Для Валентины Семеновны, поглощенной своими делами, это было очень удобно. Но все же она поняла, что сыну ее без языка трудно. Даже с милейшим Кёппингом он не мог объясниться полностью при помощи тех двух-трех десятков слов, которые он поймал буквально на лету. А в Мюнхене, очевидно, надо было прожить еще довольно долго. Во всяком случае, к занятиям с Леви она еще не приступала.
Кто-то из друзей посоветовал Серовой отдать Тошу в немецкую семью.
Два-три месяца на ферме под Мюнхеном, в семье, где было много детей, сделали из Тоши настоящего маленького баварца, свободно объясняющегося по-немецки. Должно быть, способности к языкам перешли к сыну от отца, который в совершенстве владел пятью языками.
Сразу же по возвращении из деревни Тоша поступил в школу — Volksschule. Режим в школе был типично немецкий, то есть учитель имел право прибегать к телесным наказаниям. И неоднократно линейка гуляла по рукам шалунов и лентяев. Попадало и Тоше. Мать собралась было, излив свое негодование учителю, взять мальчика из школы, но Тоша за школу и товарищей держался крепко и вовсе не пугался таких пустяков, как лишний удар линейкой. Вообще он вырос, окреп и стал одним из уличных коноводов. Спартанское отношение к боли было обязательным качеством мальчишечьего вожака.
Общение с Кёппингом не прерывалось. И скоро художник стал официальным учителем маленького Серова. Произошло это так: Валентина Семеновна послала один из рисунков Тоши, изображавший льва за решеткой, в Рим, жившему там Марку Матвеевичу Антокольскому. Тому рисунок понравился, и он настойчиво посоветовал учить мальчика рисованию. Кёппинг казался ему вполне подходящим преподавателем. А тот взялся за это дело с радостью. Он давно уже понял, что Тоша прирожденный художник.
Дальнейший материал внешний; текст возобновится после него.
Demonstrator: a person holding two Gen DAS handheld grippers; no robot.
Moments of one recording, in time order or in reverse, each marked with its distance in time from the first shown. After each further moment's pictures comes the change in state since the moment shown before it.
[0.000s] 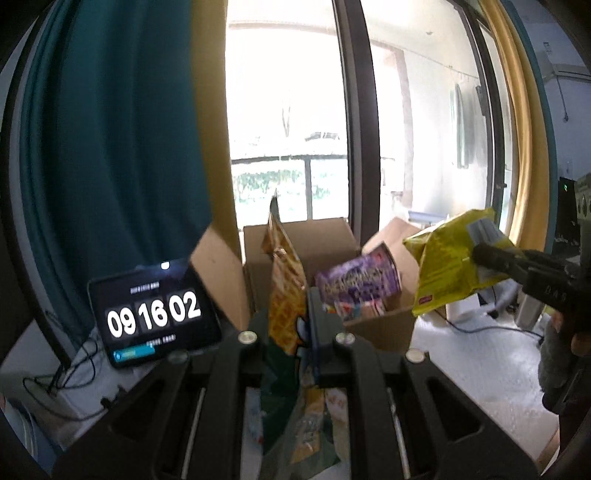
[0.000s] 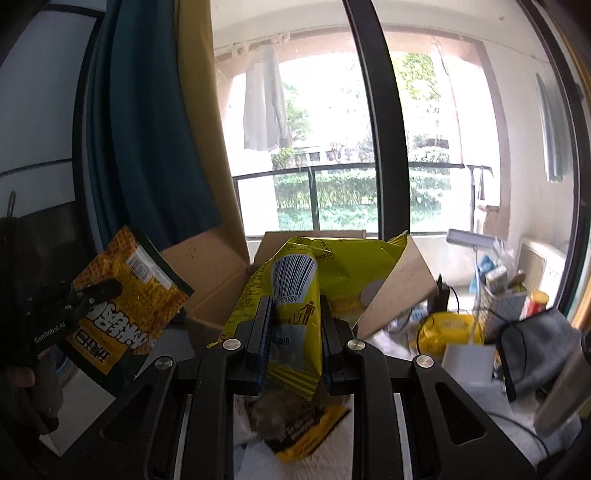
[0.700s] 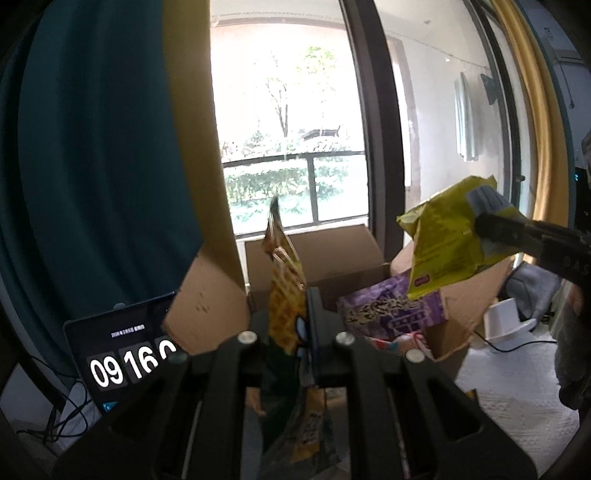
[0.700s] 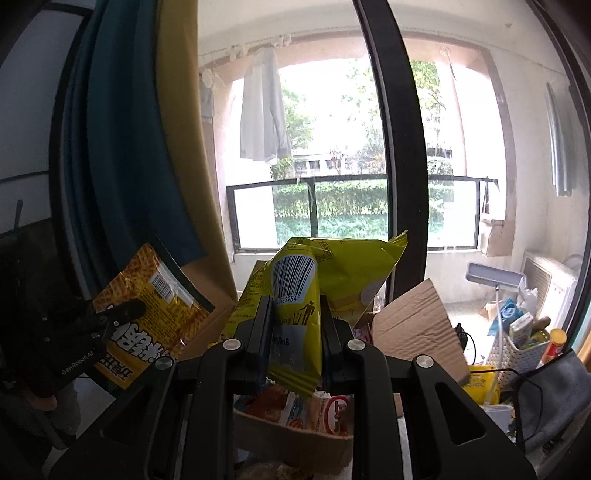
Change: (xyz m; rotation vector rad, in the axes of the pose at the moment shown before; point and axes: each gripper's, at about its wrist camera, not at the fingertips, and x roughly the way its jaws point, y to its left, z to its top) left arm 0.111 0.019 0.032 0.047 0.015 0.024; right arm 0.089 -0.009 0.052 -0.008 -0.020 -0.012
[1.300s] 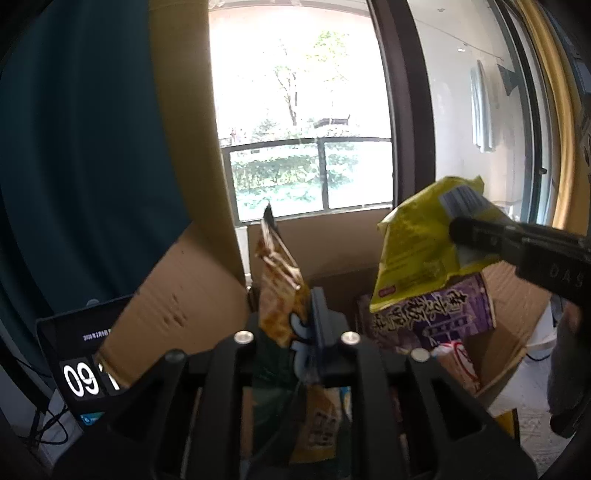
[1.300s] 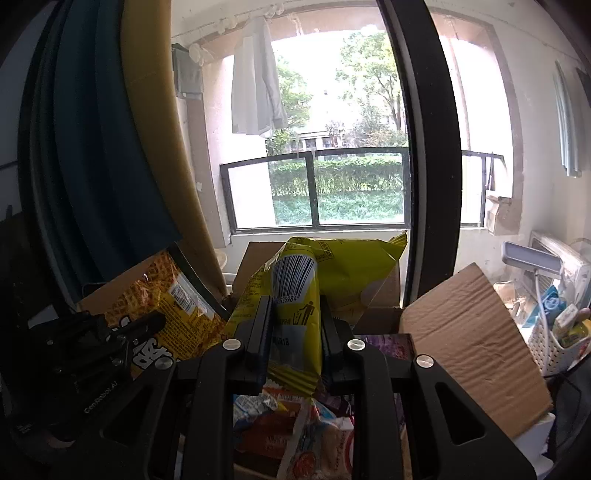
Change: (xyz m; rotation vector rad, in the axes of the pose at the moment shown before) left arm 0.076 0.008 -0.006 -0.016 0.043 0.043; right arm 0.092 0.009 -0.005 0.029 0.087 -0.003
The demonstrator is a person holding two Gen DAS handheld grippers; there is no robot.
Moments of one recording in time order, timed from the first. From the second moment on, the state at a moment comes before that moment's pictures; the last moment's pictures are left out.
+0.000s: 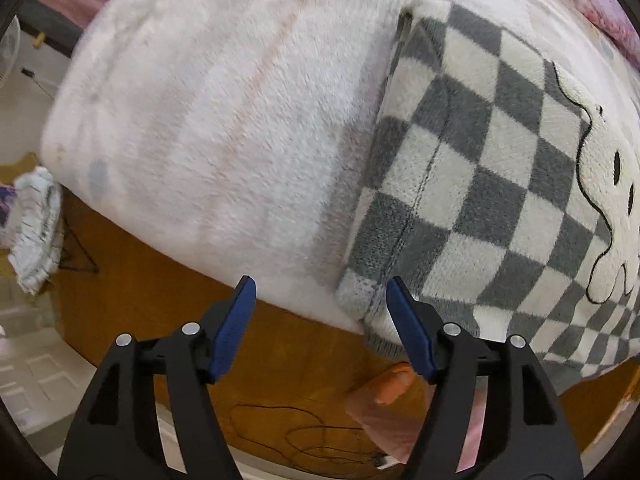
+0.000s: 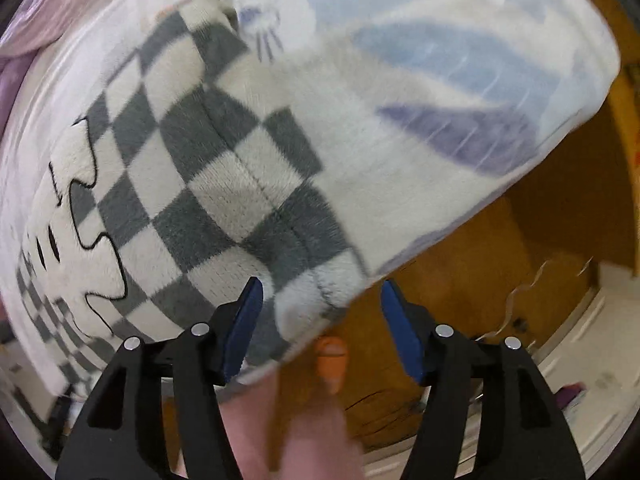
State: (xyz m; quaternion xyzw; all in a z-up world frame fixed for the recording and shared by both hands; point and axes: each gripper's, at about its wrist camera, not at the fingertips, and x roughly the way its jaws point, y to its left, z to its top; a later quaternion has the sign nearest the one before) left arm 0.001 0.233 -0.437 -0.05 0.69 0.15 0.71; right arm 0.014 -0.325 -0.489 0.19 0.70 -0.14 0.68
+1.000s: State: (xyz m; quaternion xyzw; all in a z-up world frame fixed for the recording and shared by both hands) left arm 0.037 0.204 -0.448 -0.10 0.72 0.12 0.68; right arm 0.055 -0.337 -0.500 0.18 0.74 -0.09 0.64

Приобщение Валентина Серова к искусству начиналось счастливо, в прекрасном городе, под руководством суховатого, но очень знающего учителя.
Еще больше, чем от уроков, получал Тоша от совместного с Кёппингом посещения музеев и галерей. Здесь, в Мюнхене, в центре художественной жизни Германии, находилась знаменитая Старая Пинакотека — бесценное собрание мастеров, не уступавшее прославленному дрезденскому. Кёппинг на этих блестящих образцах знакомил мальчика с историей изобразительного искусства, обращал его внимание на стиль, манеру, индивидуальные особенности художников, на рисунок, цвет, освещение.
Пока что художническую жизнь Серова можно было сравнить с едва пробивающимся из земли чистым, прозрачным ключом. Неизвестно, превратится ли источник в широкую полноводную реку или заглохнет в песках, но уже теперь видно, как настойчиво этот ручеек пробивает себе дорогу. И хорошо, что рядом в решительный момент поисков пути оказался такой доброжелательный проводник, как Карл Кёппинг.
Значительно позже, когда Серов стал взрослым человеком и крупным художником, он встретился со своим первым учителем и испытал нечто вроде разочарования. Кёппинг его детских лет казался ему другим, более ярким, принципиальным, острым, более талантливым, более ищущим. Но, должно быть, Серов не понял того, что когда-то в детстве он был крошечным ручейком рядом с большим ручьем Кёппингом, а с годами Кёппинг остался прежним, сам же он неизмеримо вырос.
В Мюнхене появились у Тоши первые настоящие друзья, три мальчика Риммершмидта, товарищи его по школе. В их добротном немецком доме, где царила прелестная хозяйка, очень нежно относившаяся к Тоше, мальчик, наконец, обрел то, чего был лишен из-за студенческого быта матери — семью. Каждое воскресенье он отправлялся в гости с альбомом для рисования под мышкой. Уже тогда альбом был его неизменным спутником и другом.
Мать радовалась знакомству, ей казалось, что оно уравновешивало уличные знакомства и дружбы Тоши, воспитывало его, обтесывало…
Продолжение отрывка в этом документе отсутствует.